Opinion | Sean Spicer delivers on Trump’s brand promise

If only White House Press Secretary Sean Spicer had stuck with his strong material. In the beginning of his appearance at the White House briefing room on Saturday afternoon, Spicer took aim at Time magazine White House correspondent Zeke Miller. On duty on Inauguration Day as a pool reporter, Miller concluded that the new occupant of the White House had removed a bust of Martin Luther King Jr. He fed that information into the pool report, and others tweeted out the information.

Which turned out to be wrong.

“This was irresponsible and reckless,” said Spicer at his appearance. Fair point. Donald Trump, after all, came to power in part by exploiting racial divisions in the United States. He was appropriately denounced as a bigot and a racist. To report that he’d booted a bust of King from the Oval Office would surely help to cement his history.

Yet Spicer wasn’t content to stop there, while he was ahead. Among Trump folks, bashing the media is such a compulsion as to rule out quitting while you’re ahead.

From firm ground, Spicer fled to brown ground — the wintry fields of the Mall, where, he maintained, a record crowd had amassed on the previous day for the president’s inaugural address. “This was the first time in our nation’s history that floor coverings have been used to protect the grass on the Mall. That had the effect of highlighting any areas where people were not standing, while in years past the grass eliminated this visual,” said Spicer, in accounting for why people had reached the conclusion that previous inaugurals had attracted crowds greater than the one at Trump’s. “This was the largest audience to ever witness an inauguration — period — both in person and around the globe,” said Spicer.

With that, the U.S. media switched into a familiar mode from the 2016 campaign, that of churning out fact-checks of very easily disprovable statements of falsity. The Associated Press ruled that Spicer had added to the “misstatements” of his own boss regarding crowd size. Noting that Spicer had offered no evidence for his largest-ever inauguration contention, the AP wrote, “photos taken during Barack Obama’s 2009 inauguration showed substantially more people on the Mall.” Also wrong was the contention about floor coverings, not to mention a separate claim about magnetometers.

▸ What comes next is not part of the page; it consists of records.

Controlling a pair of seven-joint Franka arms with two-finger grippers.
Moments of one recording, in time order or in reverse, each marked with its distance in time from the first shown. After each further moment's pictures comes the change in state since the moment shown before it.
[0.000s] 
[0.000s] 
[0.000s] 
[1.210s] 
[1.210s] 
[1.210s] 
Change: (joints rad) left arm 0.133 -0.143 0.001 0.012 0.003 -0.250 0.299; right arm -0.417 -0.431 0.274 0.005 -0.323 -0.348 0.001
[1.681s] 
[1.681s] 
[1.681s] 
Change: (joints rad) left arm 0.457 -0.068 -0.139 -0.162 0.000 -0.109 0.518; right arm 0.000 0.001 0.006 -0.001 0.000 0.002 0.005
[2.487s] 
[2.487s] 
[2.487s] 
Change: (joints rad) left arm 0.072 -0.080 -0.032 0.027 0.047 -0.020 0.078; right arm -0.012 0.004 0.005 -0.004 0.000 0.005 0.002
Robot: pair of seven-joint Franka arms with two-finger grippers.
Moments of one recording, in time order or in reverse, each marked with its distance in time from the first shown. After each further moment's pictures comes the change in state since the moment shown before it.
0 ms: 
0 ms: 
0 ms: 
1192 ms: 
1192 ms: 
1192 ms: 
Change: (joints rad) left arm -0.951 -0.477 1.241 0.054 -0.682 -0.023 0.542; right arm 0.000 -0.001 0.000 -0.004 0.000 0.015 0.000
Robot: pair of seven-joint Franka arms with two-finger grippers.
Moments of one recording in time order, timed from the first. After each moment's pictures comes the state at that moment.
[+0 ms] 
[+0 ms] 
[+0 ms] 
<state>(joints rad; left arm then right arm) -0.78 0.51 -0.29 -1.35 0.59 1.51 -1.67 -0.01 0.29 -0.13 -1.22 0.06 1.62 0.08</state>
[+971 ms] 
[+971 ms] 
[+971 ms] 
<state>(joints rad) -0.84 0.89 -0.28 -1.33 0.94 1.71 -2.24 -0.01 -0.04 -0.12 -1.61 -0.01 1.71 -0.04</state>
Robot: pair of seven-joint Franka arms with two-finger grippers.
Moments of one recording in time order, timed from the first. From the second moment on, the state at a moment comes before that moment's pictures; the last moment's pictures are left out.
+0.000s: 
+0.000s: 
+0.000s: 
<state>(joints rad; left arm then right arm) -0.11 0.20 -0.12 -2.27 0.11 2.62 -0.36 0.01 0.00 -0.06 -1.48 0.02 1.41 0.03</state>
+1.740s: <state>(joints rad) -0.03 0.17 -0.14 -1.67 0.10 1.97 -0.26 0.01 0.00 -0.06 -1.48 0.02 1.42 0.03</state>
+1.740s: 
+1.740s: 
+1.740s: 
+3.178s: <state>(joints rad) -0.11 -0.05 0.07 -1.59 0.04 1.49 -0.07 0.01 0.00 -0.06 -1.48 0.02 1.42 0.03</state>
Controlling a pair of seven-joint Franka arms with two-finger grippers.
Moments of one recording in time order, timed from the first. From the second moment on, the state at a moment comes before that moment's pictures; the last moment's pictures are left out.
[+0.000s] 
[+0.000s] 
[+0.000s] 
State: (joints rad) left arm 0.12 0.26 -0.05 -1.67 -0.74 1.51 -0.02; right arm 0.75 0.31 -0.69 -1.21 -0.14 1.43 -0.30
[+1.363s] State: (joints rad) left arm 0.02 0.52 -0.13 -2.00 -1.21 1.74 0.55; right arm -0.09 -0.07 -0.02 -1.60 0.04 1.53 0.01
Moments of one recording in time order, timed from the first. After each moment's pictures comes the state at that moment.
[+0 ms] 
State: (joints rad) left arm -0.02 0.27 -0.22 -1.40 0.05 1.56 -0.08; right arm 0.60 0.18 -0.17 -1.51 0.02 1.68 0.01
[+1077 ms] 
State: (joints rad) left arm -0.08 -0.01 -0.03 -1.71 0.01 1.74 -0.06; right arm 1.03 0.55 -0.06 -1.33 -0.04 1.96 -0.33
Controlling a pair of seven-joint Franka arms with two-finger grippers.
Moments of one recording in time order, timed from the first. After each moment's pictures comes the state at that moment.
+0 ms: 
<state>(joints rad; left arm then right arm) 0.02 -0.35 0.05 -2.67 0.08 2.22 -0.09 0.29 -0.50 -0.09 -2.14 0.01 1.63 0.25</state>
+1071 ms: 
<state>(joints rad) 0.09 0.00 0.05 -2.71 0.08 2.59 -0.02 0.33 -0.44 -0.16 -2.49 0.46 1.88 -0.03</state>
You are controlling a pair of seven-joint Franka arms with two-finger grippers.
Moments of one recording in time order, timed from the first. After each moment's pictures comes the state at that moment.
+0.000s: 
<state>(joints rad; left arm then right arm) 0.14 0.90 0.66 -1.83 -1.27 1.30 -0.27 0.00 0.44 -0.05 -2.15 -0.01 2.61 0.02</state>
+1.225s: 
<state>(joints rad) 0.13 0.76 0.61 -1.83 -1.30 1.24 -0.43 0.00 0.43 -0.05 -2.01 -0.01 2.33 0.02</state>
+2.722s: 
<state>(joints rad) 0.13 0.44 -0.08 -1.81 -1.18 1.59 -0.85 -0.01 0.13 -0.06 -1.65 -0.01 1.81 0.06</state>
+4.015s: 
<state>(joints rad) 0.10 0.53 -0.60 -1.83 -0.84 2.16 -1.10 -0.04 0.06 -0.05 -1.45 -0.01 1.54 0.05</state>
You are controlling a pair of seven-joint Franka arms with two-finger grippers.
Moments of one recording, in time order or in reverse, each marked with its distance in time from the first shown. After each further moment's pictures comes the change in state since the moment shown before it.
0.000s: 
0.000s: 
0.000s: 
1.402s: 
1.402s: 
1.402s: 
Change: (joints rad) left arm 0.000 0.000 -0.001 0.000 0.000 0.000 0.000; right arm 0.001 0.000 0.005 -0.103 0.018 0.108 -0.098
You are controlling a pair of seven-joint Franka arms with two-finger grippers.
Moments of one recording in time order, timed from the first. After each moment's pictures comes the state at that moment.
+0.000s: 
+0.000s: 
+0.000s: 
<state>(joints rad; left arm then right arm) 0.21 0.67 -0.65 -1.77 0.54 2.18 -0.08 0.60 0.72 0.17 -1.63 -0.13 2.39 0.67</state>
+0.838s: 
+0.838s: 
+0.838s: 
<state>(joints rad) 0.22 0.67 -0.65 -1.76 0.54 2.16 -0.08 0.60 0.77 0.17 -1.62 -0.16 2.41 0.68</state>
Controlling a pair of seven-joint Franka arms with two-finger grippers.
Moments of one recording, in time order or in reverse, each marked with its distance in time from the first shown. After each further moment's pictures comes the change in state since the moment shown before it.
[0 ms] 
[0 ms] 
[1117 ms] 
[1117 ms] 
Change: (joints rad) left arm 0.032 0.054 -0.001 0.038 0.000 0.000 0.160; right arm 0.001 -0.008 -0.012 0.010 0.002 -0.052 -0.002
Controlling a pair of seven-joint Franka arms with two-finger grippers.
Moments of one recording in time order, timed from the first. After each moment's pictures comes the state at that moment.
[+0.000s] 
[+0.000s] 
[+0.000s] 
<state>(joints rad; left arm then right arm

In a particularly clumsy barb, Spicer said this: “Even the New York Times printed a photograph showing a misrepresentation of the crowd in the original Tweet in their paper, which showed the full extent of the support, depth in crowd, and intensity that existed,” he said. What did that mean? When the Erik Wemple Blog asked the newspaper about the matter, it replied that it wasn’t sure what Spicer was addressing. And since he never took any questions at the briefing, it was hard to tell.

A spokeswoman for the paper noted that Times reporter Binyamin Appelbaum had issued this much-trafficked tweet:

According to the Times, there is nothing “inaccurate” in that tweet whatsoever.

Perhaps this is the better photo to which Spicer referred:

In any case, Appelbaum didn’t need terribly sophisticated people-counting technology to debunk the idea that Friday’s event was the highest-attended inauguration ever.

The job of White House press secretary is a difficult one. The challenge is to stand at the podium and represent the thoughts and vision of the president of the United States, to stand in for an officeholder busy with meetings and travel and more meetings. On the first full day of the Trump administration, Spicer did this to perfection, representing in one six-minute session the penchant for falsehood and mendacity that Trump displayed throughout the presidential campaign.

Would that betrayal of the truth were the only offense that Spicer committed from the podium. It wasn’t. After he slammed media organizations for their responsible reporting of the turnout for the Trump inauguration, he said, “These attempts to lessen the enthusiasm of the inauguration are shameful and wrong.” For those worried that the Trump years might just corrode democracy and open the way to authoritarianism, here’s an early signpost: Crime against the State No. 1: No citizen shall attempt to lessen the enthusiasm of the inauguration of the Supreme Leader.

It stands to reason that Spicer & Co. would have to fabricate a case against inaugural shrinkage. The bill of particulars against Miller, after all, wasn’t sufficiently sweeping to justify an entire session dedicated to hammering the media. More was needed in order to ramp up this warning from Spicer: “There’s been a lot of talk in the media about the responsibility to hold Donald Trump accountable. And I’m here to tell you that it goes two ways. We’re going to hold the press accountable, as well,” he said.

Thus went Spicer’s fulfillment of the Trump administration’s brand promise. Sure, Trump as presidential candidate spoke about a wall, an end to Obamacare, a return of jobs to the United States. He was most consistent, however, on the media — bashing it, banning it, scaring it, tweeting about it. Even if Miller had avoided his bust mistake, and even if the media had raved about inaugural attendance, it’s a fair bet that Spicer would have found cause to deliver the same message. The idea, it appears at this early stage, is not so much to answer the media’s questions as it is to discredit them before they’re even asked.

Updated to include another tweet from Time’s Miller.